# WHAT IS EXPECTED
All lines below must be repeated exactly, with the pictures omitted.

# COLLECTED DATA
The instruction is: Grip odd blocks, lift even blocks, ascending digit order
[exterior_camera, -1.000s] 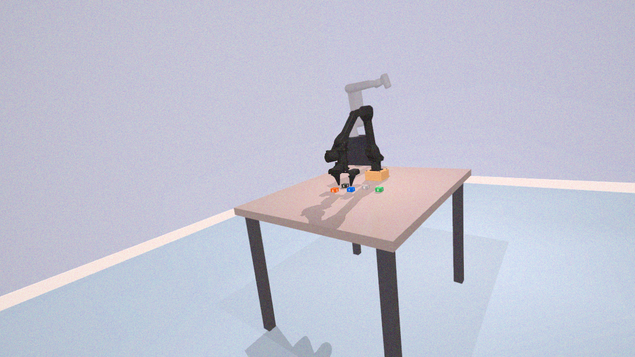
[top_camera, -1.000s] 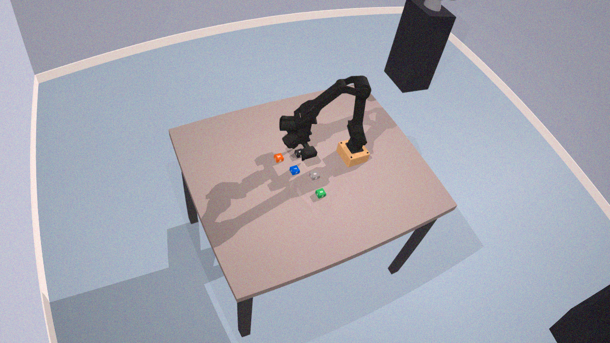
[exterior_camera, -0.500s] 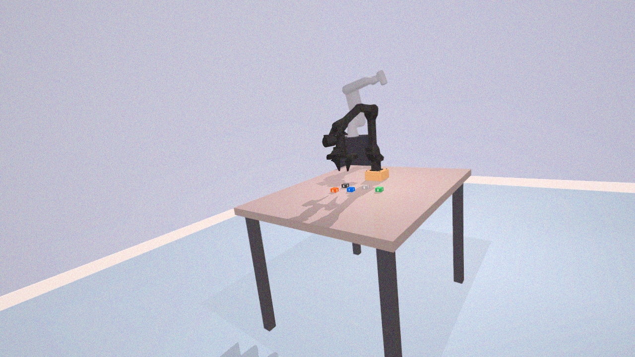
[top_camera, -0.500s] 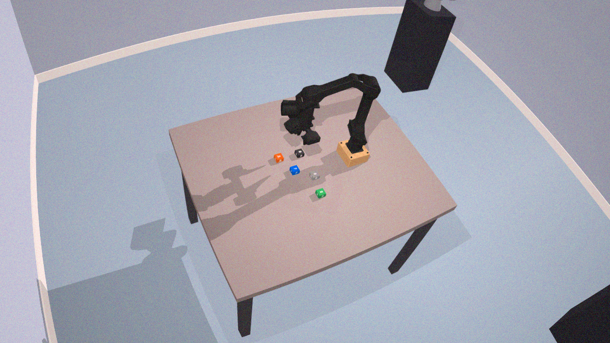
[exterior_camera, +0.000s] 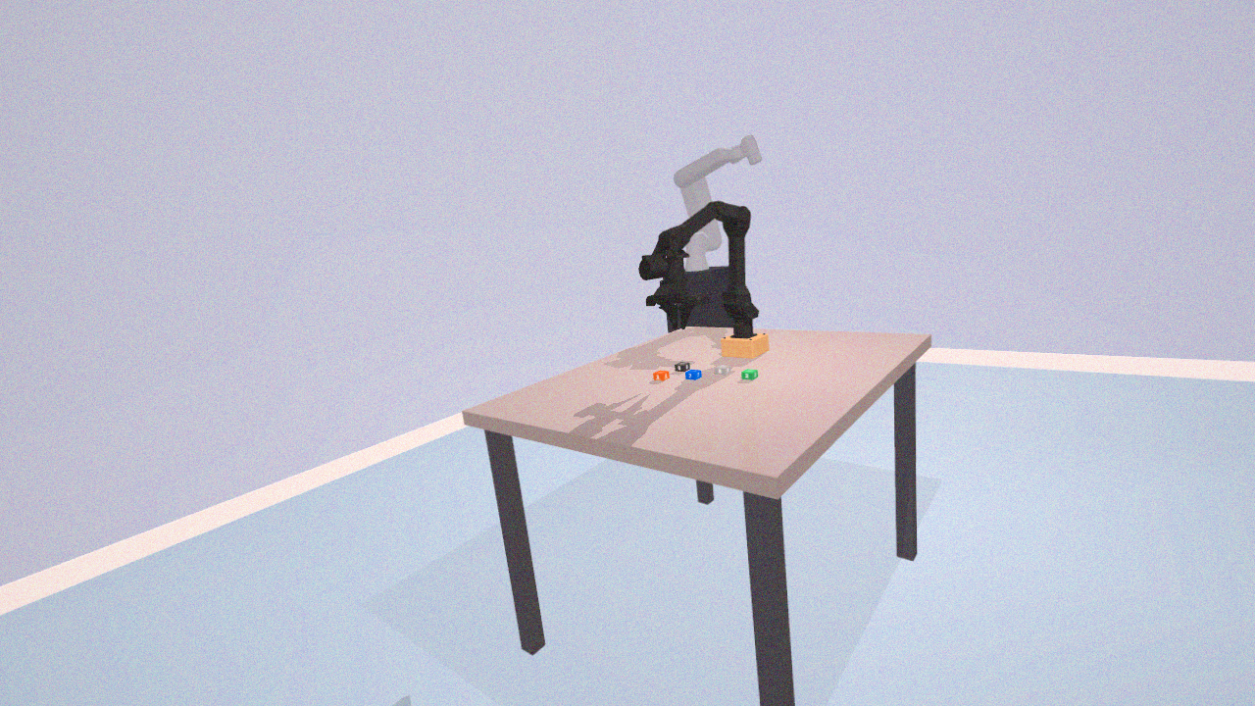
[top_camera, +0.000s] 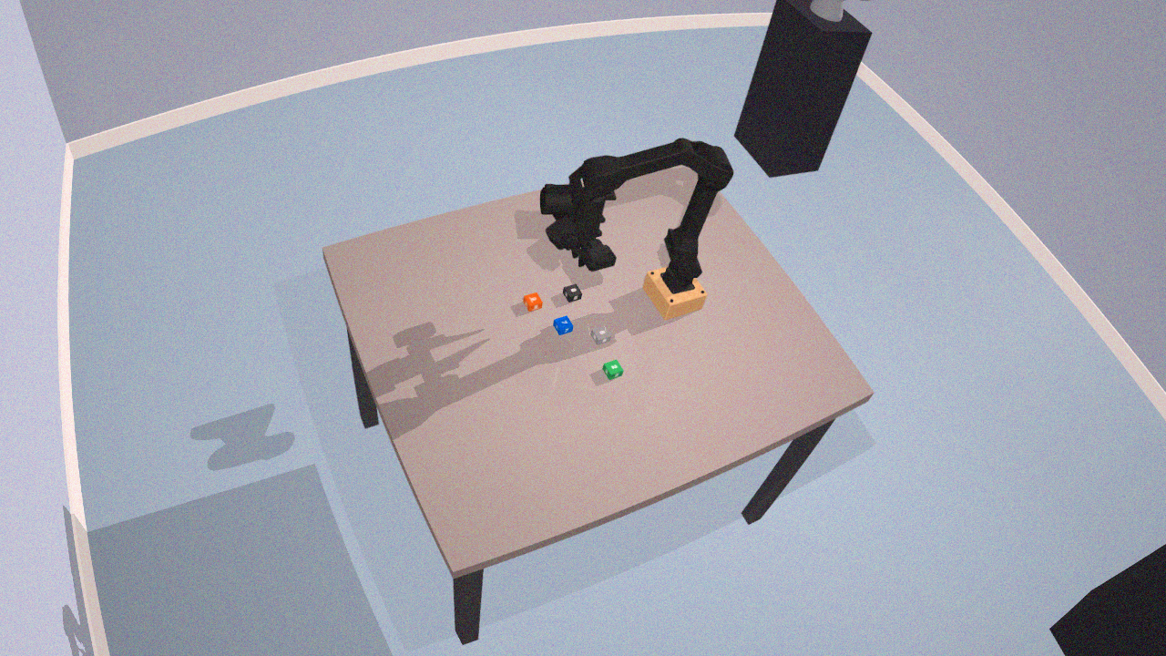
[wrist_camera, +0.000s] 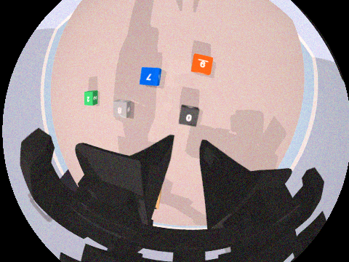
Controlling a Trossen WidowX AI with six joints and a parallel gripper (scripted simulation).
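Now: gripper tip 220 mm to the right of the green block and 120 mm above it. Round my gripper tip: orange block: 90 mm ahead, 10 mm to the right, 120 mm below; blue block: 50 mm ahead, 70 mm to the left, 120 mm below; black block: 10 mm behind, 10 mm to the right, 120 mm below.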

# OUTPUT BELOW
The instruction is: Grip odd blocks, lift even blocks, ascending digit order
[exterior_camera, -1.000s] 
[top_camera, -1.000s] 
[exterior_camera, -0.500s] 
[top_camera, -0.500s] 
[exterior_camera, +0.000s] 
[top_camera, +0.000s] 
[wrist_camera, +0.000s] 
Controlling a Trossen WidowX AI with six joints and a parallel gripper (scripted simulation).
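Now: gripper tip 220 mm to the right of the green block and 120 mm above it. Round my gripper tip: orange block: 90 mm ahead, 10 mm to the right, 120 mm below; blue block: 50 mm ahead, 70 mm to the left, 120 mm below; black block: 10 mm behind, 10 mm to the right, 120 mm below.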

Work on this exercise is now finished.